Auf Grund seiner Vielfältigkeit und nicht-wissenschaftlichen Herangehensweise richtet sich dieser Sammelband an alle – ja, unbedingt auch an Jungs und Männer, denn Feminismus ist kein Kampf gegen das männliche Geschlecht, sondern für Gleichberechtigung aller Geschlechter –, die gerade in das Thema Feminismus einsteigen (für einen Einstieg in die Geschichte des Feminismus ist der Essay von Claire Horn empfehlenswert – S. 371-394), und auch an bereits bekennende Feminist*innen und jene, die noch oder wieder im Zweifel darüber sind, ob und womit sie sich da eigentlich (nicht) identifizieren.

Ich bin Feministin.

[tds_council]Anmerkung: Der Titel „The Future Is Female“ wird sicher nicht bei allen Feminist*innen auf Zustimmung treffen. Es gibt den Vorwurf, dass dieser schon länger kursierende Satz Inter- und Transsexuelle ausschließt. Diese Kritik möchte ich nicht weiter aufgreifen. Wie es so schön heißt: Das Kind muss einen Namen haben. Der Titel der englischen Originalausgabe ist „Feminist Don’t Wear Pink (and other lies).“[/tds_council]

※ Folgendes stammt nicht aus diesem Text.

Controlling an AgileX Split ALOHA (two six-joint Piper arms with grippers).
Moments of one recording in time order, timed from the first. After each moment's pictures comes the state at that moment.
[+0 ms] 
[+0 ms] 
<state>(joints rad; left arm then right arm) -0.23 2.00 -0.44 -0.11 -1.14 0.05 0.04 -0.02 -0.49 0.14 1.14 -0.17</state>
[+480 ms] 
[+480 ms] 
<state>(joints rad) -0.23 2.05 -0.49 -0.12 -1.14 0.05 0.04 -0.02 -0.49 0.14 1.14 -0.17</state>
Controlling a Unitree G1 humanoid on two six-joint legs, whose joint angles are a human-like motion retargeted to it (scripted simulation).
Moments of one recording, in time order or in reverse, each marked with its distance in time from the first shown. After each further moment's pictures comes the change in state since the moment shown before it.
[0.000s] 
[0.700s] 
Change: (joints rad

The Future Is Female – Was Frauen über Feminismus denken. Scarlett Curtis (Herausgeberin). Mit Beiträgen von: Emma Watson, Keira Knightley, Katrin Bauerfeind u.v.m. Mit Übersetzungen von: Antje Althans, Katrin Harlaß, Elke Link, Kristin Lohmann, Johanna Ott und Sophie Zeitz. Goldmann. 2018.